═══ The data ═══

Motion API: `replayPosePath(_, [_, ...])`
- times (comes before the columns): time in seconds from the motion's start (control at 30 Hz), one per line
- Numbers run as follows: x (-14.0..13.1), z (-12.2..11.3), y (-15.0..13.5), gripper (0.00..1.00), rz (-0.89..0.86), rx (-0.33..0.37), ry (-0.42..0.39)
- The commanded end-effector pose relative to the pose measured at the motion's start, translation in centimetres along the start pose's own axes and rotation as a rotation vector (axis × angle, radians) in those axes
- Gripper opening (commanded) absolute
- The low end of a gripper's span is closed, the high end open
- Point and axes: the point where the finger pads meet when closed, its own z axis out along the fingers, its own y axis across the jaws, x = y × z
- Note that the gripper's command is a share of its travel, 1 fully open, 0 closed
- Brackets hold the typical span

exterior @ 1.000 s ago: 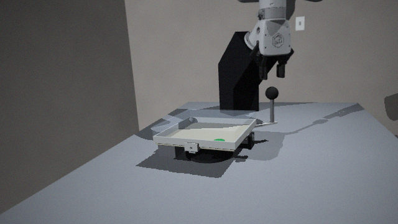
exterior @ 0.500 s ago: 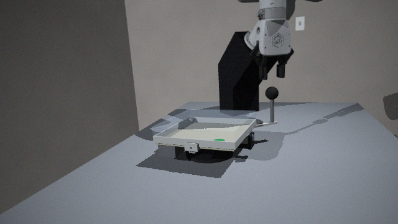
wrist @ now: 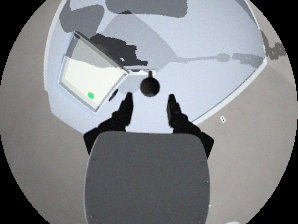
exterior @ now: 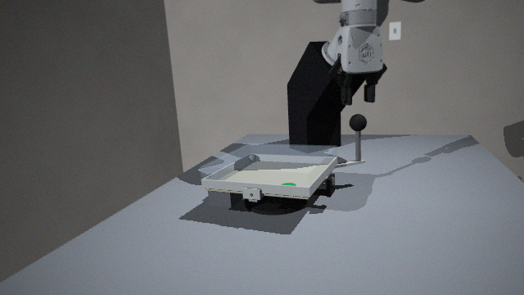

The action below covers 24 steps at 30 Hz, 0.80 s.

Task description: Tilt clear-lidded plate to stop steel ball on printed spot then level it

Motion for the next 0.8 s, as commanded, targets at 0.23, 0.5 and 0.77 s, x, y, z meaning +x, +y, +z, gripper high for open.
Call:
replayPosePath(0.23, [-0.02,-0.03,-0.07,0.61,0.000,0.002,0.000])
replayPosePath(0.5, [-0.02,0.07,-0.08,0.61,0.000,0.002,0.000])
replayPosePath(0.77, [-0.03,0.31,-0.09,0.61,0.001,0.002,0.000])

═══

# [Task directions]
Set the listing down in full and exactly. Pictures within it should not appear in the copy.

# [Exercise solution]
Motion API: `replayPosePath(_, [_, ...])`
- times (comes before the columns): time in seconds from the motion's start (control at 30 Hz), one per line
- Numbers run as follows: x (-14.0..13.1), z (-12.2..11.3), y (-15.0..13.5), gripper (0.00..1.00), rz (-0.89..0.86), rx (-0.33..0.37), ry (-0.42..0.39)
- The commanded end-effector pose relative to the pose measured at the motion's start, translation in centimetres along the start pose's own axes and rotation as a rotation vector (axis × angle, radians) in those axes
- Gripper opening (commanded) absolute
- The low end of a gripper's span is closed, the high end open
- Point and axes: the point where the finger pads meet when closed, its own z axis out along the fingers, its own y axis across the jaws, x = y × z
- Note that the gripper's command is a share of its travel, 1 fully open, 0 closed
- Brackets hold the typical span

exterior @ 1.000 s ago: 
exterior @ 0.500 s ago: 
wrist @ now: 
exterior @ now: 

The action below covers 24 steps at 30 Hz, 0.80 s.

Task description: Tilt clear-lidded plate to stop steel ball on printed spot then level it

Motion for the next 0.8 s, as commanded, targets at 0.23, 0.5 and 0.77 s, x, y, z meaning +x, +y, +z, gripper high for open.
Call:
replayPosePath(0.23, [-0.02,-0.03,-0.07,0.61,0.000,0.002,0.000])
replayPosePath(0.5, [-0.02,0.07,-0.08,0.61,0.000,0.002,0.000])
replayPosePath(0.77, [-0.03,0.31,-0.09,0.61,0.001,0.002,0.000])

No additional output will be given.